Filter this data down to the lines that hold "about", and copy them.

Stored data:
+===+
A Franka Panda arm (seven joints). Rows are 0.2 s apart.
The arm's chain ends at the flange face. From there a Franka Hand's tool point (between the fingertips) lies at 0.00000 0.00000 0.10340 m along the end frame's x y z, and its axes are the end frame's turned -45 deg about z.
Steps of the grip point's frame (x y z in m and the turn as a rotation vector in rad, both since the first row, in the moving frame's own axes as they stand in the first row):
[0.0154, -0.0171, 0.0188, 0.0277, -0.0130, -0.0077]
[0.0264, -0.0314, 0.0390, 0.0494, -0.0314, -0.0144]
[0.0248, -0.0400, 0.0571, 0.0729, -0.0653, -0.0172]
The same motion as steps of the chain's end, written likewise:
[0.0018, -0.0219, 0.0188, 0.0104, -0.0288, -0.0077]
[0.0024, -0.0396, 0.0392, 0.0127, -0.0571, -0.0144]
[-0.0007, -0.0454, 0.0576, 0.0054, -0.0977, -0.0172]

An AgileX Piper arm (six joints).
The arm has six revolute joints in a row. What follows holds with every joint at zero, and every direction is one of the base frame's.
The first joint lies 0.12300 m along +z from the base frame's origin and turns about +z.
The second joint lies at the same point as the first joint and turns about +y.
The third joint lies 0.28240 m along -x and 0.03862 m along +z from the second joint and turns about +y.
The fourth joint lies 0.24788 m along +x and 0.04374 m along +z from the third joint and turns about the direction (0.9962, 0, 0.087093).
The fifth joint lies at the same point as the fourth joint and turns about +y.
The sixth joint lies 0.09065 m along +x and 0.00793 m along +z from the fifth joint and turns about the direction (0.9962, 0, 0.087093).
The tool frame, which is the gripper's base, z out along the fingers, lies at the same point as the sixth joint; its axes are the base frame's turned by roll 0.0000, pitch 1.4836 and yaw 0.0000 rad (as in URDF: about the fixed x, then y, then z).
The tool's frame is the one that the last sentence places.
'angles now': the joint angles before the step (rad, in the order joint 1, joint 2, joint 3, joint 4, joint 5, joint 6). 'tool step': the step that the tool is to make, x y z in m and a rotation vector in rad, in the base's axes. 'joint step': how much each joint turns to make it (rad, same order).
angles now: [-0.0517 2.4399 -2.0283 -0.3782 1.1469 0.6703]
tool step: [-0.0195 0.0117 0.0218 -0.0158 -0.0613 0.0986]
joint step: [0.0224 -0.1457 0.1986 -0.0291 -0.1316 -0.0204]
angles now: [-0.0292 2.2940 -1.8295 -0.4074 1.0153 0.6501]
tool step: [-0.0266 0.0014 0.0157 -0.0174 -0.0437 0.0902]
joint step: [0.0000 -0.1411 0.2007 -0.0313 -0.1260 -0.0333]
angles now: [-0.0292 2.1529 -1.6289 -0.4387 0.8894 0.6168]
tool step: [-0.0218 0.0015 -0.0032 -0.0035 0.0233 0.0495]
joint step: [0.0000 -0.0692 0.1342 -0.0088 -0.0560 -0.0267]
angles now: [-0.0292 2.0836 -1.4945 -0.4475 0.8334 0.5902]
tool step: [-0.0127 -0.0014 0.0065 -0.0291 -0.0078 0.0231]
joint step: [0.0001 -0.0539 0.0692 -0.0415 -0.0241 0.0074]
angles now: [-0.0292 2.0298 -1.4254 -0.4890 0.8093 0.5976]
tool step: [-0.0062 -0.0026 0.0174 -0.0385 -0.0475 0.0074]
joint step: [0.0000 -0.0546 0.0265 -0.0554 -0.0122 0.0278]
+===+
Problem solution:
The arm's chain ends at the flange face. From there a Franka Hand's tool point (between the fingertips) lies at 0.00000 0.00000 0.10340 m along the end frame's x y z, and its axes are the end frame's turned -45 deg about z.
The first joint lies 0.12300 m along +z from the base frame's origin and turns about +z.
The second joint lies at the same point as the first joint and turns about +y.
The third joint lies 0.28240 m along -x and 0.03862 m along +z from the second joint and turns about +y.
The fourth joint lies 0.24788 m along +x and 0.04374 m along +z from the third joint and turns about the direction (0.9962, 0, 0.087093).
The fifth joint lies at the same point as the fourth joint and turns about +y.
The sixth joint lies 0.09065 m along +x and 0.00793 m along +z from the fifth joint and turns about the direction (0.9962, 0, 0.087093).
The tool frame, which is the gripper's base, z out along the fingers, lies at the same point as the sixth joint; its axes are the base frame's turned by roll 0.0000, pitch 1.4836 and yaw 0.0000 rad (as in URDF: about the fixed x, then y, then z).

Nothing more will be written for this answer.